**Goal of the exercise**
What you return must be the data below, word for word, without any images.

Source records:
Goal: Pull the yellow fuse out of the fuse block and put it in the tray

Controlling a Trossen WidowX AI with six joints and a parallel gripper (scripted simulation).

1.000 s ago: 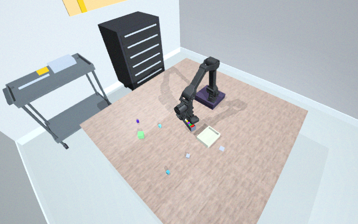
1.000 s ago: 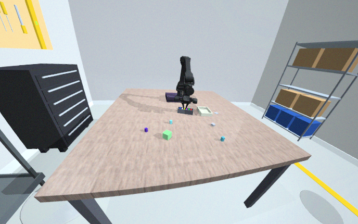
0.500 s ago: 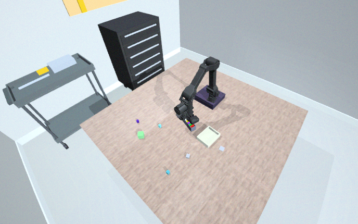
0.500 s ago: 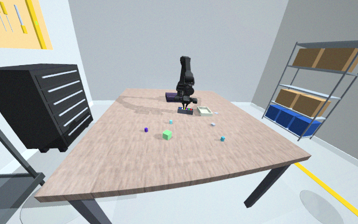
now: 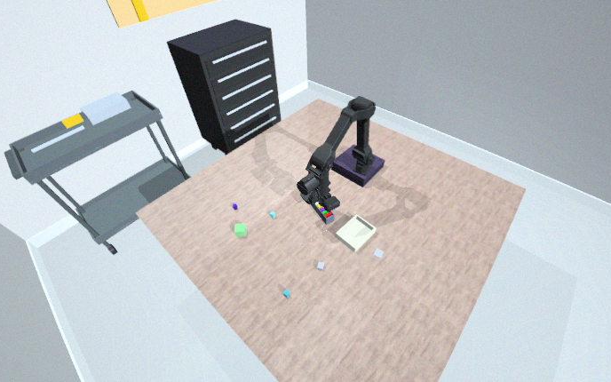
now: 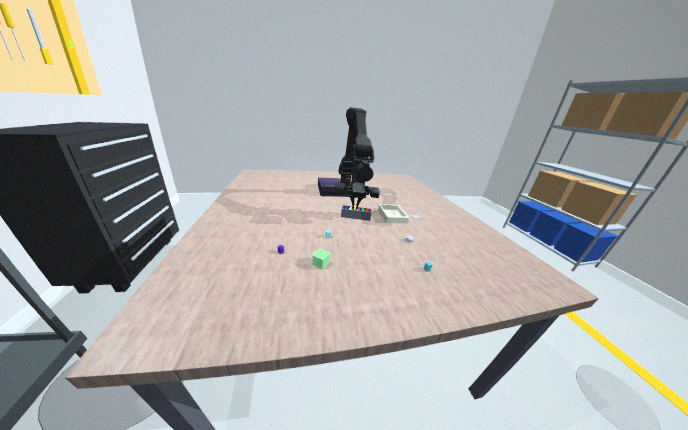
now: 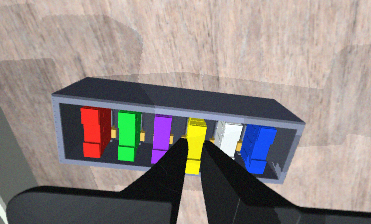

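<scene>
The cream tray lies 180 mm to the left of my gripper tip, 40 mm below it and 30 mm ahead of it. The rest, counted from my gripper tip: yellow fuse (10 mm below).
</scene>
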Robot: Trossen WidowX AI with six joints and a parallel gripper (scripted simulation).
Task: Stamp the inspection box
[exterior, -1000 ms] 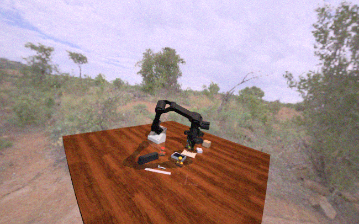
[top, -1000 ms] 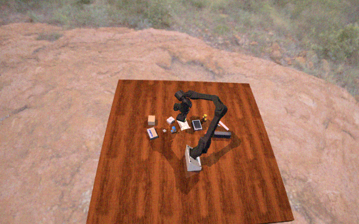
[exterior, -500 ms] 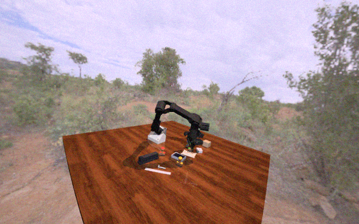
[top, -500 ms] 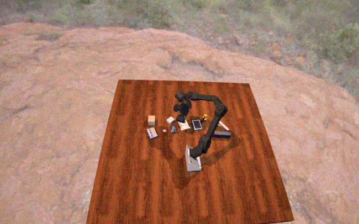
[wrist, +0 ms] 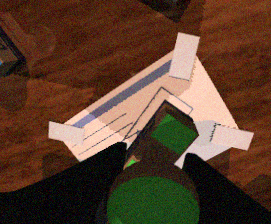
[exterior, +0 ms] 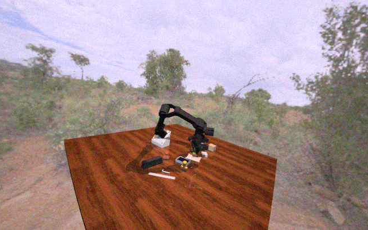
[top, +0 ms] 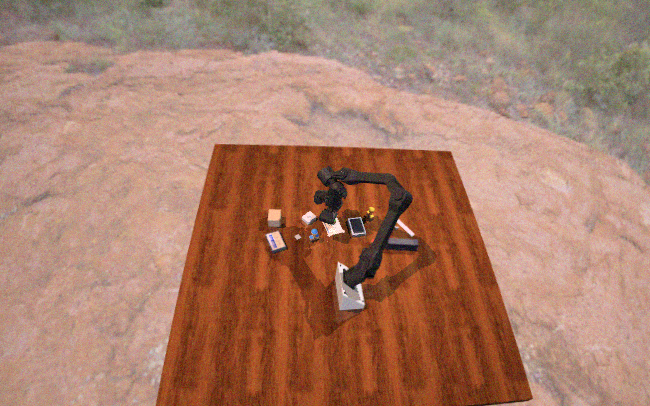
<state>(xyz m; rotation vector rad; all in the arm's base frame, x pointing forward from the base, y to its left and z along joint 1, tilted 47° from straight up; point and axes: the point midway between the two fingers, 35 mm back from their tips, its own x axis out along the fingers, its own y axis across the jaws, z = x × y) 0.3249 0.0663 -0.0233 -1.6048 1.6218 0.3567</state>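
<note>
Right now the card is 1 cm behind my gripper tip, 1 cm to the right of it and 4 cm below it. Round my gripper tip: yellow-knobbed stamp (5 cm ahead, 18 cm to the right, 2 cm below); blue-knobbed stamp (9 cm behind, 7 cm to the left, 2 cm below); ink pad (2 cm behind, 11 cm to the right, 4 cm below).
</note>
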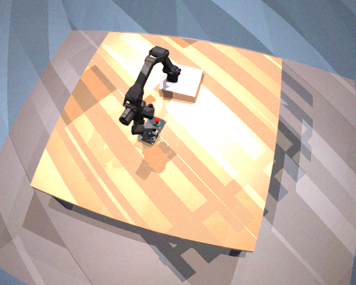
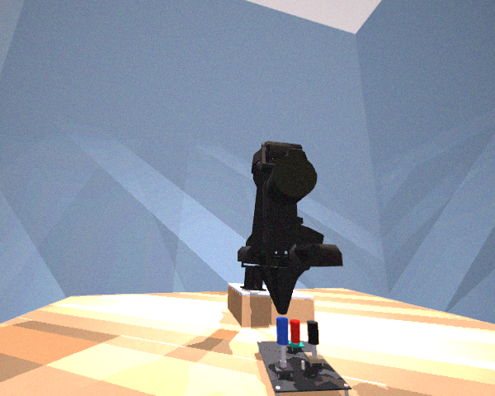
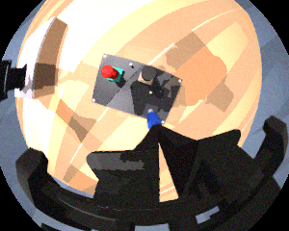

**Solved problem**
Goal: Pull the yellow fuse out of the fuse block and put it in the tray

Controlling a Trossen WidowX AI with six joints and a parallel gripper (scripted simulation).

1.000 s ago: 
1.000 s ago: 
0.500 s ago: 
0.500 s ago: 
now: 
now: 
now: 

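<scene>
The cream tray lies 180 mm to the left of my gripper tip, 40 mm below it and 30 mm ahead of it. The rest, counted from my gripper tip: yellow fuse (10 mm below).
</scene>
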Robot: Trossen WidowX AI with six joints and a parallel gripper (scripted simulation).
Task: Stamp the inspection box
[exterior, -1000 ms] 
[top, -1000 ms] 
[exterior, -500 ms] 
[top, -500 ms] 
[wrist, +0 ms] 
[exterior, +0 ms] 
[top, +0 ms] 
<state>(xyz m; rotation vector rad; all in the arm's base frame, x pointing forward from the base, y to its left and z along joint 1, tilted 47° from straight up; point and axes: the point midway between the two fingers, 35 mm back from their tips, its own x axis out along the fingers, its own y axis across the jaws, z = x × y) 0.3249 0.0663 -0.0233 -1.6048 1.6218 0.3567</state>
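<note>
Right now the card is 1 cm behind my gripper tip, 1 cm to the right of it and 4 cm below it. Round my gripper tip: yellow-knobbed stamp (5 cm ahead, 18 cm to the right, 2 cm below); blue-knobbed stamp (9 cm behind, 7 cm to the left, 2 cm below); ink pad (2 cm behind, 11 cm to the right, 4 cm below).
</note>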

This response contains the complete answer.